Personally, my preference is for hard science fiction over
soft, though things like BSG are among my favorites...

But, for those of you who want to think about the science of the rockets, space travel, and such things, Winchell Chung has a wonderful website full of math and science that will keep you occupied for days, if not weeks.

Monday, October 13, 2008

M.A.R.C.H. back to the future...

Hmmm... I posted my first entry on the 9th, and it says it was on the 1st. Intersting...
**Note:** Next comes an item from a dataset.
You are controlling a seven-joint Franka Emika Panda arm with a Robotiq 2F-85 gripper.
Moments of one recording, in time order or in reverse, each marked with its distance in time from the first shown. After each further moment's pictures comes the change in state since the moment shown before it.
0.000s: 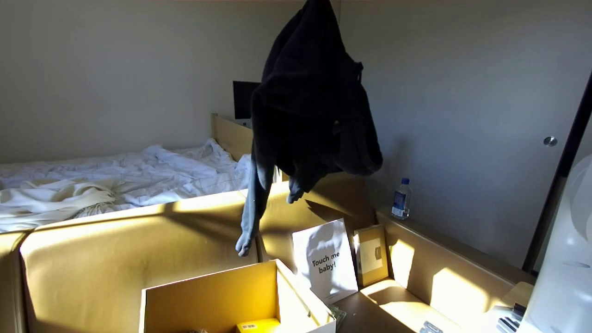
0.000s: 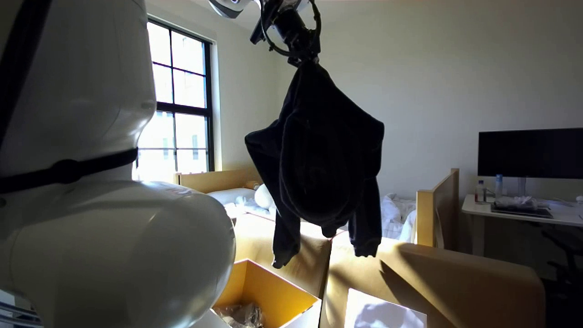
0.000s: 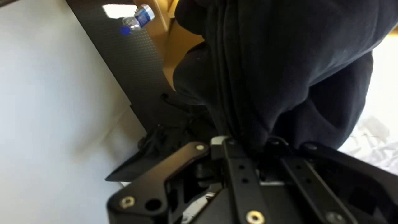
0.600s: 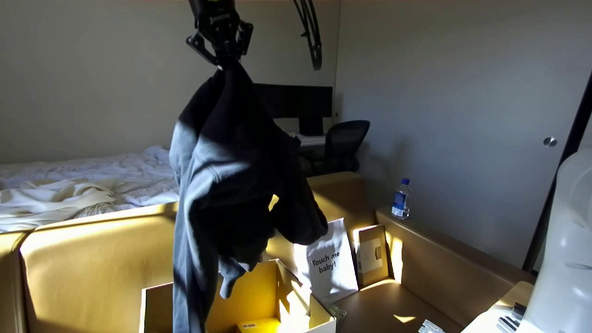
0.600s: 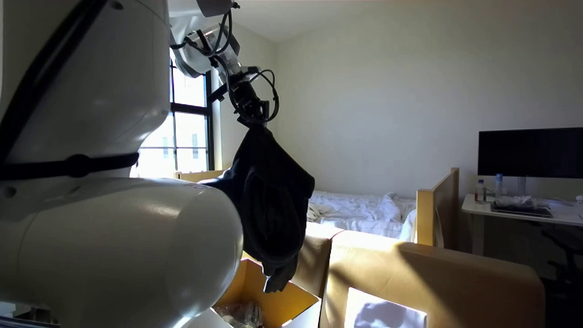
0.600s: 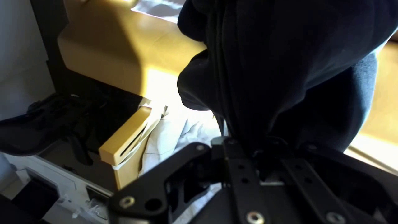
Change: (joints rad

I'm going to try to update this blog M W F. And this will be broken next week (Oct 22nd and 24th, 2008) because I will be out of town on business. If I can find a spare moment, I'll see if I can post something.


M.A.R.C.H. stands for Mid-Atlantic Retro Computing Hobbyists.

In "the good old days", computer programming meant you worried about how many bytes (not megabytes / gigabytes) you were using, how many machine cycles something took, and the I/O state of the system.

A lot like embedded programming today.

Wednesday, October 1, 2008

Welcome!

Well, since every else is doing it...

This blog will be less about my personal life, and more about things that I find interesting. There are billions of webpages out there, and no way to sample even a faction of them. But, as I "stumble upon" things, I'll put them here and maybe guide you to things that you will find interesting or useful.

I'm an "old fogie" of computers -- started in 1974 with teletypes over modems to a mainframe (HP2000C runing timeshare BASIC), other mainframe systems (CDC Cyber).

Eventually, I started programming microcomputers (notably Teraks in UCSD Pascal) and an S-100 bus system with a Seattle Computer Products board set (using SCP DOS version 0.1, serial number 11!).

After college, I worked at IBM, programming the space shuttle (which isn't the great job it sounds like), and later wound up doing anti-virus programming on the IBM-PC.

As time passed, I got out of PC programming and entered the embedded software world, which is actually surprisingly close to programming an IBM-PC in assembly -- you have complete control of the system, and have to worry about what is going on in hardware at the microsecond level.